Heart Attacks in Hospital More Deadly at Night, on Weekends
Hospital patients who have the misfortune of suffering cardiac arrest at night or on the weekend are less likely to survive than those who have a heart attack during weekdays or weekday evenings, new research finds.
Although the study was not set up to pinpoint exactly why this is happening, it's likely that different staffing patterns, access to procedures, and other systemic issues may explain the difference in outcomes.
"Hospitals simply don't work the same at night as they do during the day," explained study author Dr. Mary Ann Peberdy, an associate professor of internal medicine and emergency medicine at Virginia Commonwealth University in Richmond. "There is enough data out there to suggest that this may be a process issue that is at least contributing, and probably contributing substantially."
The immediate cause of poor survival on nights and weekends may be one of timing: either there is a delay getting critical procedures or a delay in diagnosing the cardiac arrest in the first place.
"We're literally talking about a difference in seconds, which makes a significant impact," said Beth Mancini, associate dean of Undergraduate Nursing Programs at the University of Texas at Arlington. "It's time for hospitals to look critically at their processes."

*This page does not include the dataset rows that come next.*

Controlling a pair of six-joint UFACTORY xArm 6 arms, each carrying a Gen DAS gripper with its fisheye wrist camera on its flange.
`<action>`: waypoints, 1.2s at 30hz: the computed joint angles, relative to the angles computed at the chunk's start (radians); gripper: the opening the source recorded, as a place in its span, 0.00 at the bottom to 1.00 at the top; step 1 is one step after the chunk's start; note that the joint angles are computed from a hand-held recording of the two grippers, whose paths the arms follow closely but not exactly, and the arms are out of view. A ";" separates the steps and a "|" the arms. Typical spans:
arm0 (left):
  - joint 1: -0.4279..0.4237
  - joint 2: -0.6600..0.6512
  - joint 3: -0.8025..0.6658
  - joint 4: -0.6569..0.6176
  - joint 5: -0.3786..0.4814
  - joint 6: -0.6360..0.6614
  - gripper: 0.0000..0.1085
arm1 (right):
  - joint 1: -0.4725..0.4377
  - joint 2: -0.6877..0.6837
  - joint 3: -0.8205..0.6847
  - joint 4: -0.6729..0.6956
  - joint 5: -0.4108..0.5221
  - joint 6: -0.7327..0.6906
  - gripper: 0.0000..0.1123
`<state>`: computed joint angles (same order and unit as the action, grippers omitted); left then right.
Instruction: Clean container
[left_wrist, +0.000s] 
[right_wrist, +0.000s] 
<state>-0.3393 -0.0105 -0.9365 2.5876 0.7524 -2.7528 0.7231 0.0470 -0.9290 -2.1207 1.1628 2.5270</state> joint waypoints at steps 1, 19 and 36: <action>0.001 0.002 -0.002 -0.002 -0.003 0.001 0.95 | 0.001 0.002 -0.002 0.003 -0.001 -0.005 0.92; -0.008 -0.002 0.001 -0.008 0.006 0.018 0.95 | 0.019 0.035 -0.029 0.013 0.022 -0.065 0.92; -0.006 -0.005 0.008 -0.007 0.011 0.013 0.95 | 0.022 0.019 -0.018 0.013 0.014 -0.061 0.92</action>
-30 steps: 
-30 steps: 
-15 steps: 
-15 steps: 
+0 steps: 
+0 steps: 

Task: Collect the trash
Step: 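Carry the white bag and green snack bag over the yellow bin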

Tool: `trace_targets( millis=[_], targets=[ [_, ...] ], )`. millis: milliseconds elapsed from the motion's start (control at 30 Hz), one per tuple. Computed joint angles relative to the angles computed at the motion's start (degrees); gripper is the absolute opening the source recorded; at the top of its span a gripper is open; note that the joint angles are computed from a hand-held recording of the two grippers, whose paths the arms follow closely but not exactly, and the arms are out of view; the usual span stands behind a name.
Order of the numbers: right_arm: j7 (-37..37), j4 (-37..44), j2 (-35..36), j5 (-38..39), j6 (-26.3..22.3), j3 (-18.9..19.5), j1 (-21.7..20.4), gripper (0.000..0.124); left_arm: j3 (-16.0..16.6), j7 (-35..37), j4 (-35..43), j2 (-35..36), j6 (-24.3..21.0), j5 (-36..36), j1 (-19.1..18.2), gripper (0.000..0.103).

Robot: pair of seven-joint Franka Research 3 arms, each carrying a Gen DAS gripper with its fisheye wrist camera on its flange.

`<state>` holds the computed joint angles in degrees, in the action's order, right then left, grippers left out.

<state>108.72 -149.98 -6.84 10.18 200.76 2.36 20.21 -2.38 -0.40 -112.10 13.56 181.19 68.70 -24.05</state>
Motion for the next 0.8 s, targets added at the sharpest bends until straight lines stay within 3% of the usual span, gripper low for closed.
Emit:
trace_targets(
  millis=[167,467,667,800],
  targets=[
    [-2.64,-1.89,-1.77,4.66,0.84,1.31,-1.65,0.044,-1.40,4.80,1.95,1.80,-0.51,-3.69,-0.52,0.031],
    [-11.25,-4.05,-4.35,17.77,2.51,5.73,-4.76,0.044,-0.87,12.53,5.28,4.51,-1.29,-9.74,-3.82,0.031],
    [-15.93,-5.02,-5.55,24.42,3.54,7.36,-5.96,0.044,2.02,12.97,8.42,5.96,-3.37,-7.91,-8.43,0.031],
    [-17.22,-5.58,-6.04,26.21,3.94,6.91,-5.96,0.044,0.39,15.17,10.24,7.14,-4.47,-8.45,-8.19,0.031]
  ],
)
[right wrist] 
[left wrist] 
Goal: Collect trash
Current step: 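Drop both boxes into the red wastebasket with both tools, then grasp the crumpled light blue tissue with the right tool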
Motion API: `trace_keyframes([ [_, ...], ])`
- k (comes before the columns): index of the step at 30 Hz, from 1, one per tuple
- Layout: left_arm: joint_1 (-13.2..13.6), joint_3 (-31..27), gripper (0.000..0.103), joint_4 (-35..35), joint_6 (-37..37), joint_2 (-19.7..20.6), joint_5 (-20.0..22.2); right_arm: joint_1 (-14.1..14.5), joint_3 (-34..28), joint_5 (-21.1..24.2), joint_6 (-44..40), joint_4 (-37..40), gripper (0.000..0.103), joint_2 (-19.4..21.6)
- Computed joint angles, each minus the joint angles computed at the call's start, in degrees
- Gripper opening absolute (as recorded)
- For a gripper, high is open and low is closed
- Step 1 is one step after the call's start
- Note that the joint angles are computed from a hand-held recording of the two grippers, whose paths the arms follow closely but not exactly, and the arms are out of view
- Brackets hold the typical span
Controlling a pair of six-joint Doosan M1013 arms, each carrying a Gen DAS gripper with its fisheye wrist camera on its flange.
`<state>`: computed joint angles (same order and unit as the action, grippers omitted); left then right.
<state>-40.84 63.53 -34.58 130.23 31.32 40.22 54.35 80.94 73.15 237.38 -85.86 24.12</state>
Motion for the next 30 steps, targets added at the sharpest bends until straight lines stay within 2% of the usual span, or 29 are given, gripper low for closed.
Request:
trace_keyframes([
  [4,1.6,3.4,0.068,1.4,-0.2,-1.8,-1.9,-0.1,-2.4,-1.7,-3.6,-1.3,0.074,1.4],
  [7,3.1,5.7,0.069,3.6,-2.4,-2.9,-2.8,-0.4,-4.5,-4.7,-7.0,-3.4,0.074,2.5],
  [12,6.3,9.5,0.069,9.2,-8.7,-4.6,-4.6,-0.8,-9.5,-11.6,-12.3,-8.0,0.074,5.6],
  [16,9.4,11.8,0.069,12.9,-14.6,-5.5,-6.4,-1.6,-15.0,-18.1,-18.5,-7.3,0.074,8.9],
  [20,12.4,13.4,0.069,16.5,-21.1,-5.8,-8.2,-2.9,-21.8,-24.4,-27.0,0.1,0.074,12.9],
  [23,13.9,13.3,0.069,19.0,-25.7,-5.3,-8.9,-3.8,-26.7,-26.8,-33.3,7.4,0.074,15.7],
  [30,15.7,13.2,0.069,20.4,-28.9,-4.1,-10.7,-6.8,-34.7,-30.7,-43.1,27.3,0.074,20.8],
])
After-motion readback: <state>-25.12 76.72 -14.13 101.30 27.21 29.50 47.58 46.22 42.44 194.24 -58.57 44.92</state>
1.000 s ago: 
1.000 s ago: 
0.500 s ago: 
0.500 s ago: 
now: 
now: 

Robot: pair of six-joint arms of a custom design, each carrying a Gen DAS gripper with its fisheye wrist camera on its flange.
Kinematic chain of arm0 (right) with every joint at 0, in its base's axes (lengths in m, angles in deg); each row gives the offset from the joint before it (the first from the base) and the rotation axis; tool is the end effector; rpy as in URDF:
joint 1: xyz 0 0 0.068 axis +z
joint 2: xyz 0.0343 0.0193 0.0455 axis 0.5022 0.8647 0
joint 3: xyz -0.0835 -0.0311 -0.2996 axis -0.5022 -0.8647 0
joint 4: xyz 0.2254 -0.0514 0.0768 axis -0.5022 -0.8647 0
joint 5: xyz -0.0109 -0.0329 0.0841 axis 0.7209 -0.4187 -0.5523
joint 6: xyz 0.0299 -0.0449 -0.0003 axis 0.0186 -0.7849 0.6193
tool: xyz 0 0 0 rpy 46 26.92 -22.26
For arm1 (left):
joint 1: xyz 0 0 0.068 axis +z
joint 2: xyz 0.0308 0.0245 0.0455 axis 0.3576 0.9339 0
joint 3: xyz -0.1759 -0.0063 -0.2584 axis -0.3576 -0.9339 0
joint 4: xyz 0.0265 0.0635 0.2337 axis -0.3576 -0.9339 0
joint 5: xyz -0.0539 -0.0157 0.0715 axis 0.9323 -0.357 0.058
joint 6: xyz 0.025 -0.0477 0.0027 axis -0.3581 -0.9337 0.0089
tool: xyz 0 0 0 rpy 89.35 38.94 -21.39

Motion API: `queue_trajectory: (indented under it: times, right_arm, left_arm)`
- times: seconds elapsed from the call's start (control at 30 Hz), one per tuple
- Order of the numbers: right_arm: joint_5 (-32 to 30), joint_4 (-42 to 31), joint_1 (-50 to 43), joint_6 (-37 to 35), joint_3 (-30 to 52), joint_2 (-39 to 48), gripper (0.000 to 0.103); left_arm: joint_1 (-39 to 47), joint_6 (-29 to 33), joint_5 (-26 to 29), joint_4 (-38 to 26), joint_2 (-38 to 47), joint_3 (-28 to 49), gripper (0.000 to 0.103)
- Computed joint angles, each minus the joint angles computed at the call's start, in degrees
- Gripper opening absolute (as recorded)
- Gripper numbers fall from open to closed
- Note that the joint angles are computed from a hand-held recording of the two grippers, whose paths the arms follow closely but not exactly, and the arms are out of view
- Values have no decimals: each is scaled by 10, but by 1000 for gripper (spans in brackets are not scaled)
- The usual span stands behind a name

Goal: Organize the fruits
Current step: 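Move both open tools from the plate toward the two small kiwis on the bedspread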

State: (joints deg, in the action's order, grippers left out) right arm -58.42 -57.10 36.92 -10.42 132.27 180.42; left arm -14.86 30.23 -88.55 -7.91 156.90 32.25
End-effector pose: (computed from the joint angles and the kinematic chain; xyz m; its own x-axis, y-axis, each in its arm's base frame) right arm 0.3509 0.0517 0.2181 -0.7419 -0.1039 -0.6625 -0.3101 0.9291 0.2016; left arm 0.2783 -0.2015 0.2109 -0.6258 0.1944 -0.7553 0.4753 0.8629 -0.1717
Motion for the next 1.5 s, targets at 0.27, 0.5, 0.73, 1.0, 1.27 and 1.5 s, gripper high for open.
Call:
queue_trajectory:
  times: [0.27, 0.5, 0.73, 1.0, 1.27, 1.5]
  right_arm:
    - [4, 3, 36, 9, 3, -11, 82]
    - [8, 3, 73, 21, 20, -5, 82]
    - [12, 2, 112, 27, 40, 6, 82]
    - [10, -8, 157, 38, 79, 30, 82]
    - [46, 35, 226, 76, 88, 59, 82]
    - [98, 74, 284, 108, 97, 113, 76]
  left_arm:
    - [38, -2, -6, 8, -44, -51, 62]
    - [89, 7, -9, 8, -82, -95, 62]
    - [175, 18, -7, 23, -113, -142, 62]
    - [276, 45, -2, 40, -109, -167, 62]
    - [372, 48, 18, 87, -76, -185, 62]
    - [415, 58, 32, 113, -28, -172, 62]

Mancini is one of the "mothers" of the database used in this study, which is published in the Feb. 20 issue of the Journal of the American Medical Association.
According to the Institute of Medicine, up to 98,000 preventable in-hospital deaths occur every year in the United States, and the rate of medical errors is higher at night).
Previous, smaller studies have reported that heart attacks treated on a Saturday or Sunday are more deadly than those attended to during the week. Most of those had less than 100 patients, Peberdy said.
Canadian researchers have also found that strokes treated on the weekend are deadlier than those that are treated on a weekday.
The current study, the most comprehensive of its kind, analyzed survival rates for 86,748 adults who had suffered cardiac arrest events in one of 507 hospitals participating in the American Heart Association's National Registry of Cardiopulmonary Resuscitation.
Survival was divided into hourly time segments, with day/evening specified as 7 a.m. to 10:59 p.m., night as 11 p.m. to 6:59 a.m., and weekends as 11 p.m. Friday to 6:59 a.m. Monday.
Overall survival was 14.7 percent for nights/weekends, and 19.8 percent for weekdays.
Although individuals do undergo physiological changes at different times of the day, most of these changes were ruled out by the authors. And there were no survival discrepancies in the emergency department and trauma services.
"Emergency departments are one of the only places in the hospital that are typically staffed the same 24 hours a day and also have attending senior-level physicians available 24 hours a day," Peberdy said. "[Other areas of] the hospital often have doctors-in-training who respond to the cardiac arrest. That suggests this may be a process issue."
Other process issues may also be at fault. In one hospital, Mancini said, certain doors are locked at night, taking it longer to get a patient to a defibrillator. Even physician fatigue at the end of a shift could play a role.
"This paper really needs to go to hospitals, and the people who run them," Peberdy said.